What you are asked to do. Each time a line of the listing holds "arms", copy that line.

Material provided.
= = = = =

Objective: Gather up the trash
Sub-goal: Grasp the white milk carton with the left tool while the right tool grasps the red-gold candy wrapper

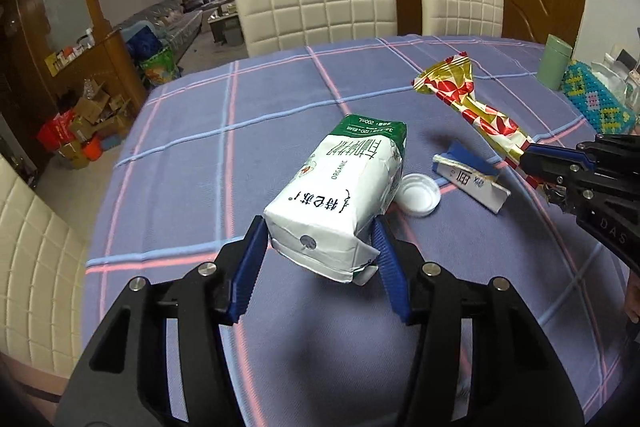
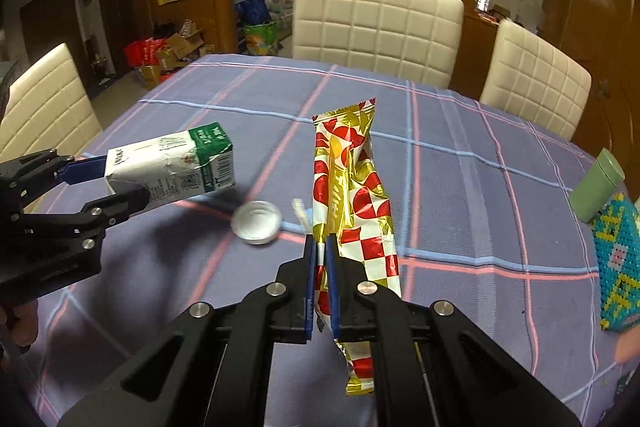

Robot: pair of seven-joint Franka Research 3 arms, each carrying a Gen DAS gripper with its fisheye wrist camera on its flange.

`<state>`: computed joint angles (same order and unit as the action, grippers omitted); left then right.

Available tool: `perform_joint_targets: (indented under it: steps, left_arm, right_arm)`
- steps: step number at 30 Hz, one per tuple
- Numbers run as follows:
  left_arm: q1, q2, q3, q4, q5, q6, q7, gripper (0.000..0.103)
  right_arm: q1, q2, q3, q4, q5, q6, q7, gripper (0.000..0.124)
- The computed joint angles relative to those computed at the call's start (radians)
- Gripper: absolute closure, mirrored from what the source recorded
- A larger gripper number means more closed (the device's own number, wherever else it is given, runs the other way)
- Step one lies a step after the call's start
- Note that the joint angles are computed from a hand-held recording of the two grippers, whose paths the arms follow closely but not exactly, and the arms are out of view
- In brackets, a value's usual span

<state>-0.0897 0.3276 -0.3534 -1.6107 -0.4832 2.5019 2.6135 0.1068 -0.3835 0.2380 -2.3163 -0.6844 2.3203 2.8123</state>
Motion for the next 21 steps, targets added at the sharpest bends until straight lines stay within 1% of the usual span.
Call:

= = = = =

Your response.
Robot: pair of seven-joint Franka Research 3 arms, each carrying a Gen DAS gripper with its fisheye wrist camera on its flange.
- Note that the joint angles are computed from a hand-held recording of the two grippers, whose paths the arms follow closely but not exactly, and the arms are out of view

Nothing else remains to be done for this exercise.